◆ Aim of the task:
Would you please write out the records below exactly as they appear?

◆ Stored dataset items:

■ ■ ■ ■ ■ ■ ■

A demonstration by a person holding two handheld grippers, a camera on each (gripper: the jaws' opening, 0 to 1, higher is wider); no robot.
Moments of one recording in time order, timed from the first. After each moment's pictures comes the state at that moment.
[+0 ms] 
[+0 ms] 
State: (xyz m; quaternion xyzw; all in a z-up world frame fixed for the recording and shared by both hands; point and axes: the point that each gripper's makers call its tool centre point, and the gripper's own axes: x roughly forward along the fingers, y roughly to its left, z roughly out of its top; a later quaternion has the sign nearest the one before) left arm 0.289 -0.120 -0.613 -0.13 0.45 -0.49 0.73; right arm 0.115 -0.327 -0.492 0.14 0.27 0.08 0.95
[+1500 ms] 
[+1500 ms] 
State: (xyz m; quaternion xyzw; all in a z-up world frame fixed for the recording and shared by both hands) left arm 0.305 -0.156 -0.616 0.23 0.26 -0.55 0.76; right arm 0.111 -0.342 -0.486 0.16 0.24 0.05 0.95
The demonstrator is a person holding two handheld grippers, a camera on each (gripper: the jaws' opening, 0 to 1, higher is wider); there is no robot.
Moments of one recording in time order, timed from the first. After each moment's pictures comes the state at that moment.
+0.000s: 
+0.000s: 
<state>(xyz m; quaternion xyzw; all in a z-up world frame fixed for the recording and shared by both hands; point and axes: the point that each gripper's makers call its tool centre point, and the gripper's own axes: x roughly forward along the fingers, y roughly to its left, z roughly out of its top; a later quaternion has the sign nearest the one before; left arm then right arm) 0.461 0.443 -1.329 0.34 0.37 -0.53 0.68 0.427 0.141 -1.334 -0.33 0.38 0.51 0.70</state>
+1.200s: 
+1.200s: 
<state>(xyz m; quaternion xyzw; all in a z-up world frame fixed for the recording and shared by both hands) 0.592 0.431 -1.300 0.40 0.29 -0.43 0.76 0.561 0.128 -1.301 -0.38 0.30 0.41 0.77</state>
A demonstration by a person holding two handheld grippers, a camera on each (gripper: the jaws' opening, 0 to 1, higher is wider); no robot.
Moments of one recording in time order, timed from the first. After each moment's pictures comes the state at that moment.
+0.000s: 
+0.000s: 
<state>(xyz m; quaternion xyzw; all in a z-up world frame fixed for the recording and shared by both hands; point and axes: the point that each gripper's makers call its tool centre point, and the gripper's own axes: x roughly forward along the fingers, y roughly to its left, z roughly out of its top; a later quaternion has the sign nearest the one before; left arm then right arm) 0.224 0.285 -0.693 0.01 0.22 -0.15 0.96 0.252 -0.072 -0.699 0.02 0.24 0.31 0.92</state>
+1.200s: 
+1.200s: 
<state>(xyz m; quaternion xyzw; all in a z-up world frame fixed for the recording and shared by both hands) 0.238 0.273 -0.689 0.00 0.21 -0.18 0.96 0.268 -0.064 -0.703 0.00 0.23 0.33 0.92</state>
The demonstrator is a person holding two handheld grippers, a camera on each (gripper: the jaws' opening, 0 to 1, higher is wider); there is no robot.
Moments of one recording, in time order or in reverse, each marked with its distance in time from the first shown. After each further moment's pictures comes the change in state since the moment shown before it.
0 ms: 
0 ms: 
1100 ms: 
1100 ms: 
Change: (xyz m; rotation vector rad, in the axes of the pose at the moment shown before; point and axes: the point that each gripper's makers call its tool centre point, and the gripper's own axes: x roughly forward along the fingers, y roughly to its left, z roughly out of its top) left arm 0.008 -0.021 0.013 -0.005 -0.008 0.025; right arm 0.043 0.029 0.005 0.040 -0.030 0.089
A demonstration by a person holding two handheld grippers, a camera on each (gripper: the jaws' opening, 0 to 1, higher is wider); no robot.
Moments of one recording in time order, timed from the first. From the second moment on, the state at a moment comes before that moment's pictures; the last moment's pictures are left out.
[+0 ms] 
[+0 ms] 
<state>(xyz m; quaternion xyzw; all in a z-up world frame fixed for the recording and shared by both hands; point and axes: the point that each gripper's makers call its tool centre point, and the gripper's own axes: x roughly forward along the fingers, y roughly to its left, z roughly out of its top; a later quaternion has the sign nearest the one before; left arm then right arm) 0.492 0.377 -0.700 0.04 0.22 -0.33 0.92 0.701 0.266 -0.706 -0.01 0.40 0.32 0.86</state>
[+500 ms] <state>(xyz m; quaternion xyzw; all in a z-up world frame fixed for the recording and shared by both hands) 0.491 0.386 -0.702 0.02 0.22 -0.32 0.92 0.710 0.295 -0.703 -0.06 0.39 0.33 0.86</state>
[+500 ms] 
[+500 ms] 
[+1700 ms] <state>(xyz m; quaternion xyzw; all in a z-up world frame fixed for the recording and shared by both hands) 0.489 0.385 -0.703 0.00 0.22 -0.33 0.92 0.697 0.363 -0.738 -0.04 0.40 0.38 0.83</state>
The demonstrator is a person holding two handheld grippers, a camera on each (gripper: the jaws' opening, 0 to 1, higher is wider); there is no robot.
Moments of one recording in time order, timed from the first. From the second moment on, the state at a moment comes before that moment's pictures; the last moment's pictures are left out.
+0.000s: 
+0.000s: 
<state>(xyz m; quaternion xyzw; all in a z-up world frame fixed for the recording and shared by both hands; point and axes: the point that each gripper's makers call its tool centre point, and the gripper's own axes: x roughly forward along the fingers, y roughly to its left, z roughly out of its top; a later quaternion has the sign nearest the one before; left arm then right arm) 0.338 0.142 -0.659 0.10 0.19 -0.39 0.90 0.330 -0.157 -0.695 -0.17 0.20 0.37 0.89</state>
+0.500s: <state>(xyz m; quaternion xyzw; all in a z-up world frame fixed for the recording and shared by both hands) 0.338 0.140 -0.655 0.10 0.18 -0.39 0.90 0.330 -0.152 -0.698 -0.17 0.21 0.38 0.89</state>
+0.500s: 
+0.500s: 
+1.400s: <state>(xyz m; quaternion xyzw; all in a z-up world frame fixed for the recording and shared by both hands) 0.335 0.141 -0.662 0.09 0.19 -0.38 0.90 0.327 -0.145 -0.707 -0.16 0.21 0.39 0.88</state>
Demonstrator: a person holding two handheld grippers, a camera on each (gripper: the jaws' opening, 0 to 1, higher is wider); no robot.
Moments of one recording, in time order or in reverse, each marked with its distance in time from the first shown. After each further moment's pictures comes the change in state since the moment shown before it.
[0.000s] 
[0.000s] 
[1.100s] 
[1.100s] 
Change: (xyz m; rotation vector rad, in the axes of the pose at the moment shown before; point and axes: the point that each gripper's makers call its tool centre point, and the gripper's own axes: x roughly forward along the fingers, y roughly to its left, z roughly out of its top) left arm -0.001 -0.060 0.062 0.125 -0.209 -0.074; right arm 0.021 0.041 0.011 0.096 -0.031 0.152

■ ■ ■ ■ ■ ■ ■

◆ Response to this exercise:
A demonstration by a person holding two handheld grippers, a camera on each (gripper: the jaws' opening, 0 to 1, higher is wider); no robot.
Moments of one recording in time order, timed from the first. After each moment's pictures comes the state at that moment.
[+0 ms] 
[+0 ms] 
State: (xyz m; quaternion xyzw; all in a z-up world frame fixed for the recording and shared by both hands; point and axes: the point that each gripper's makers call its tool centre point, and the gripper's own axes: x roughly forward along the fingers, y roughly to its left, z roughly out of its top; a later quaternion has the sign nearest the one before) left arm 0.289 -0.120 -0.613 -0.13 0.45 -0.49 0.73; right arm 0.115 -0.327 -0.492 0.14 0.27 0.08 0.95
[+1500 ms] 
[+1500 ms] 
State: (xyz m; quaternion xyzw; all in a z-up world frame fixed for the recording and shared by both hands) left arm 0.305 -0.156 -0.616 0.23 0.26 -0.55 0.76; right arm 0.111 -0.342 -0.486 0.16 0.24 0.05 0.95
The demonstrator is a person holding two handheld grippers, a camera on each (gripper: the jaws' opening, 0 to 1, higher is wider); there is no robot.
Moments of one recording in time order, timed from the first. After each moment's pictures comes the state at that moment.
+0.000s: 
+0.000s: 
<state>(xyz m; quaternion xyzw; all in a z-up world frame fixed for the recording and shared by both hands; point and axes: the point that each gripper's makers call its tool centre point, and the gripper's own axes: x roughly forward along the fingers, y roughly to its left, z roughly out of its top; a later quaternion has the sign nearest the one before; left arm then right arm) 0.461 0.443 -1.329 0.34 0.37 -0.53 0.68 0.427 0.141 -1.334 -0.33 0.38 0.51 0.70</state>
+1.200s: 
+1.200s: 
<state>(xyz m; quaternion xyzw; all in a z-up world frame fixed for the recording and shared by both hands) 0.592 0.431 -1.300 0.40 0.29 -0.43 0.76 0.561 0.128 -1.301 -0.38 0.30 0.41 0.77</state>
A demonstration by a person holding two handheld grippers, a camera on each (gripper: the jaws' opening, 0 to 1, higher is wider); no robot.
Moments of one recording in time order, timed from the first. After each moment's pictures comes the state at that moment.
+0.000s: 
+0.000s: 
<state>(xyz m; quaternion xyzw; all in a z-up world frame fixed for the recording and shared by both hands; point and axes: the point that each gripper's makers call its tool centre point, and the gripper's own axes: x roughly forward along the fingers, y roughly to its left, z roughly out of its top; a later quaternion has the sign nearest the one before; left arm then right arm) 0.224 0.285 -0.693 0.01 0.22 -0.15 0.96 0.252 -0.072 -0.699 0.02 0.24 0.31 0.92</state>
+1.200s: 
+1.200s: 
<state>(xyz m; quaternion xyzw; all in a z-up world frame fixed for the recording and shared by both hands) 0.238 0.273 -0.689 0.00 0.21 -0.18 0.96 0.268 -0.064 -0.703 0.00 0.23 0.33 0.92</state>
The demonstrator is a person holding two handheld grippers, a camera on each (gripper: the jaws' opening, 0 to 1, higher is wider); there is no robot.
Moments of one recording, in time order or in reverse, each marked with its distance in time from the first shown. After each further moment's pictures comes the change in state since the moment shown before it.
0 ms: 
0 ms: 
1100 ms: 
1100 ms: 
Change: (xyz m; rotation vector rad, in the axes of the pose at the moment shown before; point and axes: the point that each gripper's makers call its tool centre point, and the gripper's own axes: x roughly forward along the fingers, y roughly to its left, z roughly out of its top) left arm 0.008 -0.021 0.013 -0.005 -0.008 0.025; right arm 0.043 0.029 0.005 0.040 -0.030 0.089
A demonstration by a person holding two handheld grippers, a camera on each (gripper: the jaws' opening, 0 to 1, higher is wider); no robot.
Moments of one recording in time order, timed from the first. From the second moment on, the state at a moment comes before that moment's pictures; the last moment's pictures are left out.
[+0 ms] 
[+0 ms] 
<state>(xyz m; quaternion xyzw; all in a z-up world frame fixed for the recording and shared by both hands; point and axes: the point that each gripper's makers call its tool centre point, and the gripper's own axes: x roughly forward along the fingers, y roughly to its left, z roughly out of its top; a later quaternion has the sign nearest the one before; left arm then right arm) 0.492 0.377 -0.700 0.04 0.22 -0.33 0.92 0.701 0.266 -0.706 -0.01 0.40 0.32 0.86</state>
[+500 ms] <state>(xyz m; quaternion xyzw; all in a z-up world frame fixed for the recording and shared by both hands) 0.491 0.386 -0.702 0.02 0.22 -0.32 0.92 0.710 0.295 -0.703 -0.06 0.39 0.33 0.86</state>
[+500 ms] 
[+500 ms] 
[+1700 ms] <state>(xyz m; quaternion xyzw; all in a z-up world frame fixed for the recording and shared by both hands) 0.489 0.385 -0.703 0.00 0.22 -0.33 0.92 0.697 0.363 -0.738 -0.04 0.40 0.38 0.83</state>
The demonstrator is a person holding two handheld grippers, a camera on each (gripper: the jaws' opening, 0 to 1, higher is wider); there is no robot.
Moments of one recording in time order, timed from the first. From the second moment on, the state at a moment comes before that moment's pictures; the last moment's pictures are left out.
+0.000s: 
+0.000s: 
<state>(xyz m; quaternion xyzw; all in a z-up world frame fixed for the recording and shared by both hands; point and axes: the point that each gripper's makers call its tool centre point, and the gripper's own axes: x roughly forward along the fingers, y roughly to its left, z roughly out of its top; a later quaternion has the sign nearest the one before; left arm then right arm) 0.338 0.142 -0.659 0.10 0.19 -0.39 0.90 0.330 -0.157 -0.695 -0.17 0.20 0.37 0.89</state>
+0.500s: <state>(xyz m; quaternion xyzw; all in a z-up world frame fixed for the recording and shared by both hands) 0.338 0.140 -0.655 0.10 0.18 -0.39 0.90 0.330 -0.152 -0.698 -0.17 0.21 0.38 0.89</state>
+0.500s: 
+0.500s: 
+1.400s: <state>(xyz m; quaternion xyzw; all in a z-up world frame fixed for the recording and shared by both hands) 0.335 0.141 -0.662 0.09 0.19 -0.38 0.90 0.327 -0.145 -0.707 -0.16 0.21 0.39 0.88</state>
Demonstrator: a person holding two handheld grippers, a camera on each (gripper: the jaws' opening, 0 to 1, higher is wider); no robot.
Moments of one recording, in time order or in reverse, each marked with its distance in time from the first shown. After each further moment's pictures comes the change in state since the moment shown before it.
[0.000s] 
[0.000s] 
[1.100s] 
[1.100s] 
Change: (xyz m; rotation vector rad, in the axes of the pose at the moment shown before; point and axes: the point that each gripper's makers call its tool centre point, and the gripper's own axes: x roughly forward along the fingers, y roughly to its left, z roughly out of its top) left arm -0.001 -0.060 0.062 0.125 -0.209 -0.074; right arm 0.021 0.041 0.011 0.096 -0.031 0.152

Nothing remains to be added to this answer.